«Рисунки из бомбоубежища» имели мало общего с современным искусством и очень много — с защищенностью. Если серия имела какие-то корни, это, вероятно, была «Агония в саду» Мантеньи, Мур, по-видимому, тоже был одержим любовью к эллипсам, и бомбардировка Лондона дала ему ощущение светопреставления. Все это происходит в «подземке» во всех смыслах этого слова. Потому и нет летящего ангела, несущего чашу, хотя «Да минует нас», очевидно, у всех на устах. Перефразируя Уистана, «Рисунки из бомбоубежища» не графика, а исследование. В форме эллипсов, — от спеленутых тел на платформах до станционных сводов. А также исследование покорности, поскольку тело, сведенное к своим обобщенным очертаниям в поисках защиты, не забудет своей согбенности и уже не выпрямится полностью.

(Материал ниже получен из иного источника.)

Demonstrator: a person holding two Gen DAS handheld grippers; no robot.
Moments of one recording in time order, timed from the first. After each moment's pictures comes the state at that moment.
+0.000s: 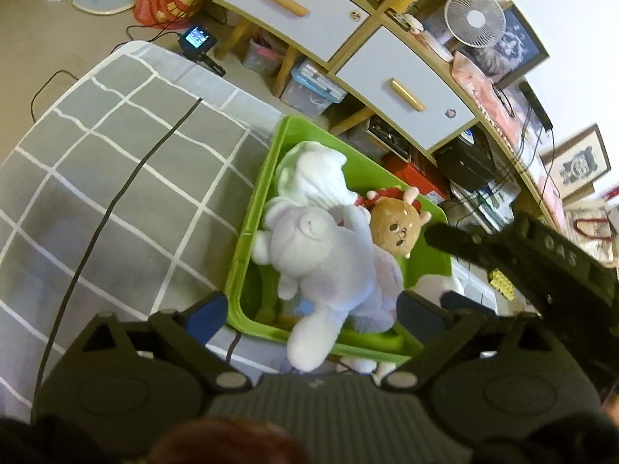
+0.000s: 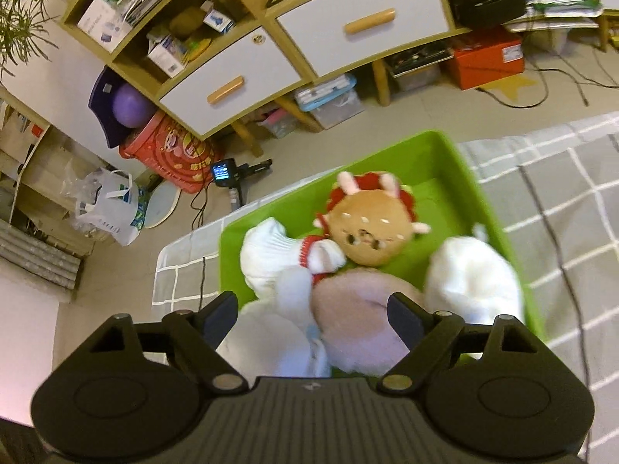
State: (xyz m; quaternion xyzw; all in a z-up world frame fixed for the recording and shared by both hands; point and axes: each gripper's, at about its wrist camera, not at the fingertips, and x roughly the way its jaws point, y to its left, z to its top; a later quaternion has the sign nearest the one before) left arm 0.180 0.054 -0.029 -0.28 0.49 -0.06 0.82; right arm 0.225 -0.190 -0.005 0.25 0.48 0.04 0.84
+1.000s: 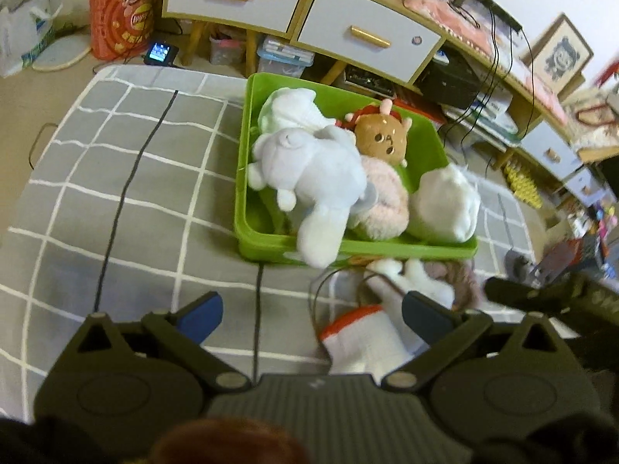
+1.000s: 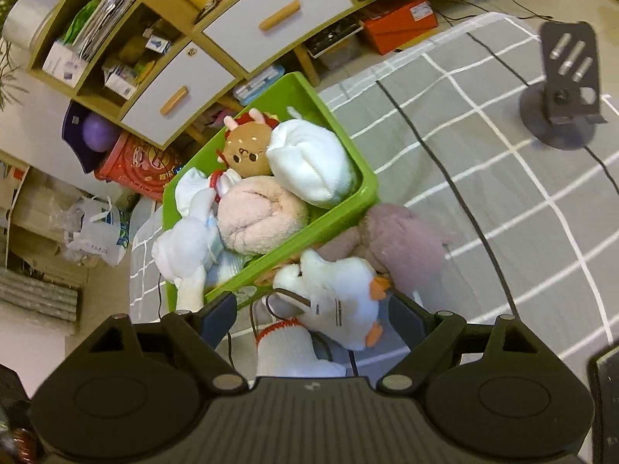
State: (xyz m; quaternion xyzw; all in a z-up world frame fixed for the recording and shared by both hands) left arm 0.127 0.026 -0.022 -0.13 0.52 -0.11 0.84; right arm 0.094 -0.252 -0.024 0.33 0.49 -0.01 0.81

Если вы однажды согнулись в покорности перед страхом, участь вашего позвоночника предрешена: вы будете сгибаться снова и снова. С точки зрения антропологии война ведет к регрессу, если вы, конечно, не дитя, малое и неразумное.
Именно таким был я, когда Мур занимался своим исследованием эллипсов, а Стивен — прожекторов. Рассматривая рисунки, я вспомнил превращенную в бомбоубежище крипту Преображенского собора в Ленинграде, с ее сводами и спеленутыми телами, моим и моей матери — среди них. Тогда как снаружи «Параллели, параллелограммы, треугольники / Кто-то мелом в небе начертил, — / Как на школьной аспидной доске…» Если так дальше пойдет, — сказал я себе, листая лихорадочно исписанные карандашом страницы, — я смогу вспомнить даже свое рождение, даже время, предшествовавшее ему; смогу даже, чего доброго, стать англичанином.

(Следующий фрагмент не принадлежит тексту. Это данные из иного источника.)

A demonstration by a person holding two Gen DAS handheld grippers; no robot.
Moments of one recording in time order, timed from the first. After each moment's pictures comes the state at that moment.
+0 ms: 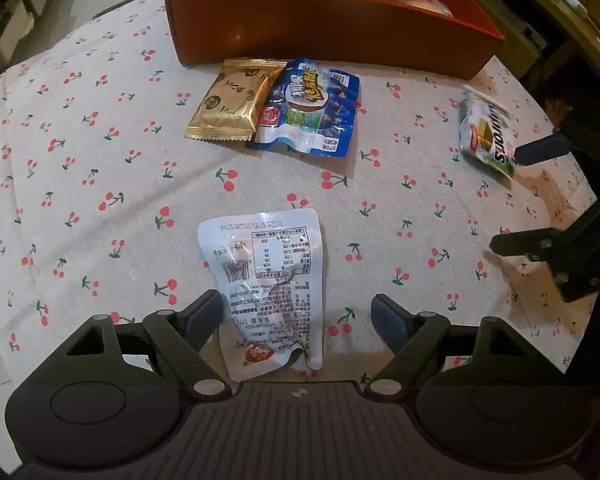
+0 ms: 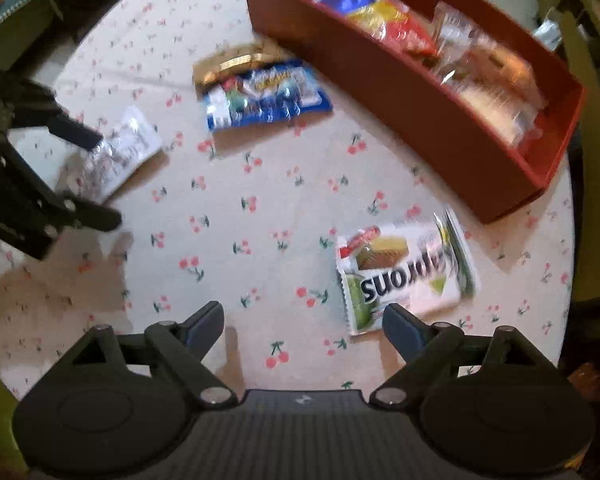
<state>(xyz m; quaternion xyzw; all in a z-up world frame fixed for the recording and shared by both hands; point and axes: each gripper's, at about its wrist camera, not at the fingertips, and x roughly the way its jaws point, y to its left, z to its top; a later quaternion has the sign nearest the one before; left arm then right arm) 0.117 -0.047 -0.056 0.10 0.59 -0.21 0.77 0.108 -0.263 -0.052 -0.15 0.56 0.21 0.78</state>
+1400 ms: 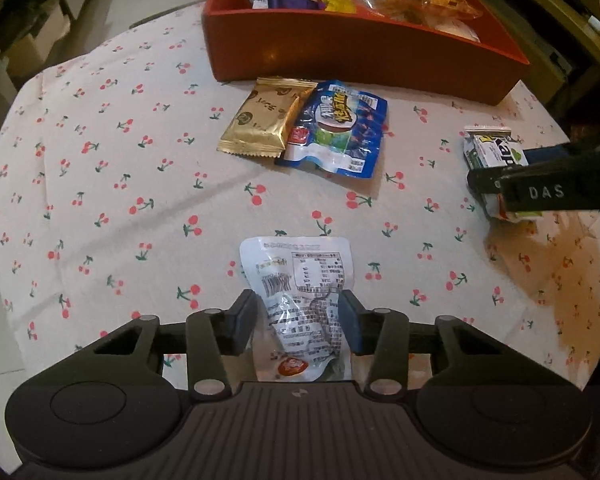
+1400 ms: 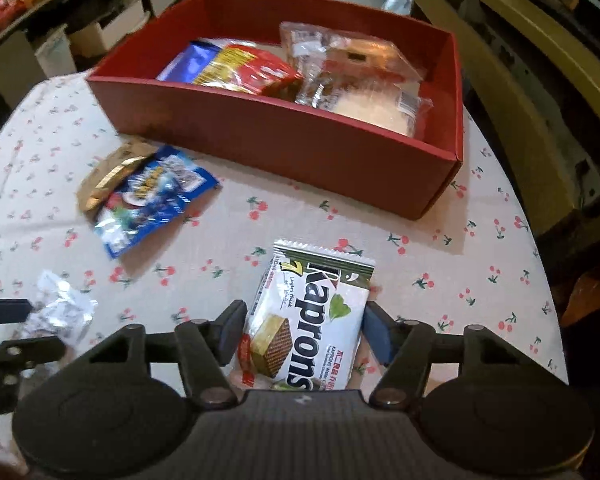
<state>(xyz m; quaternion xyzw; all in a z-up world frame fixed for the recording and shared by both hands) 0.112 -0.048 -0.051 0.09 0.57 -0.16 0.80 0.125 -0.253 -0.059 0.00 0.53 0.03 0.85</state>
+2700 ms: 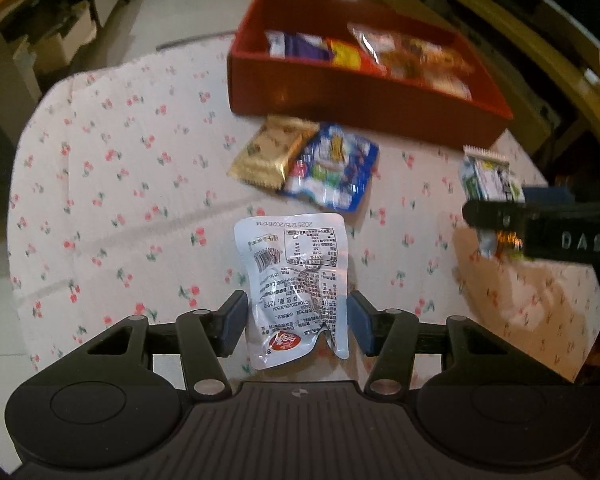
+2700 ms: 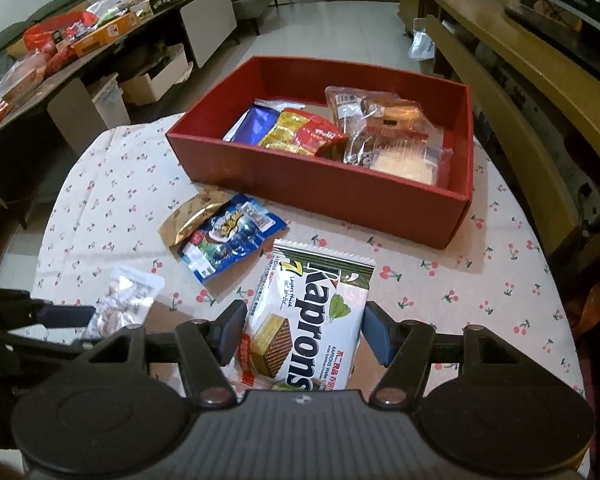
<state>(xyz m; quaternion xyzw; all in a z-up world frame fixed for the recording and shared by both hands) 0.097 -0.041 -0.024 0.03 0.53 -0.14 0.84 0.092 -0.249 -0.014 0.04 0.46 0.08 0.88</state>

Что-то в этом роде стало происходить с тех пор, как мне в руки попала в издании Penguin антология «Поэзия тридцатых». Если вы родились в России, тоска по иному бытию неизбежна. Тридцатые годы были по соседству, поскольку родился я в сороковом. Что делало еще более близким данное десятилетие, так это его закопченный монохромный состав, главным образом благодаря газетному шрифту и черно-белому кино: мои родные места оставались такими еще долгое время после вторжения кодака. С Макнисом, Оденом и Спендером (называю имена в порядке моего знакомства с их стихами) я сразу почувствовал себя как дома. Не по причине их нравственных идеалов, поскольку мой противник был куда более внушительным и повсеместным, но в силу их поэтики. Она раскрепостила меня, помимо всего прочего, ритмически и строфически. После «Музыки для волынки» старый добрый трехсложник в четверостишиях казался, по крайней мере на первый взгляд, менее соблазнительным. Еще я находил безумно привлекательной их общую способность удивленно взглянуть на привычное.
Зовите это влиянием; я назвал бы это сходством. Примерно с двадцати восьми лет я рассматриваю их, скорее, как своих родственников, нежели учителей или воображаемых друзей. Они были моей духовной семьей в большей степени, чем кто-либо из моих современников в России или вне ее. Спишите это на мою незрелость или замаскированный стилистический консерватизм. Или на тщеславие: некое детское желание быть судимым по иноземному кодексу совести. С другой стороны, подумайте о возможности восхищаться издалека сделанным ими. Или о том, что чтение иноязычных поэтов выдает вашу потребность в поклонении. Бывают и более странные вещи: существуют же церкви.
Я счастливо жил в этом духовном семействе. Англо-русский словарь толщиной в стену был, в сущности, дверью или, лучше сказать, окном, поскольку часто затуманивался, и требовалась некоторая сосредоточенность, чтобы разглядеть что-то сквозь него. Тем не менее, настойчивость окупилась, так как я имел дело с поэзией, а в стихотворении каждая строчка — выбор. Вы можете многое сказать о человеке по эпитету, который он выбирает. Я думал, что Макнис беспорядочен, музыкален, капризен, воображал его грустным и неразговорчивым. Думал, что Оден блестящ, решителен, глубоко трагичен и остроумен, представлял его полным причуд и колючим. Думал, что Спендер более лиричен и честолюбив, при всей его образности, чем первые двое, и несомненно модернист, но нарисовать себе его я не мог.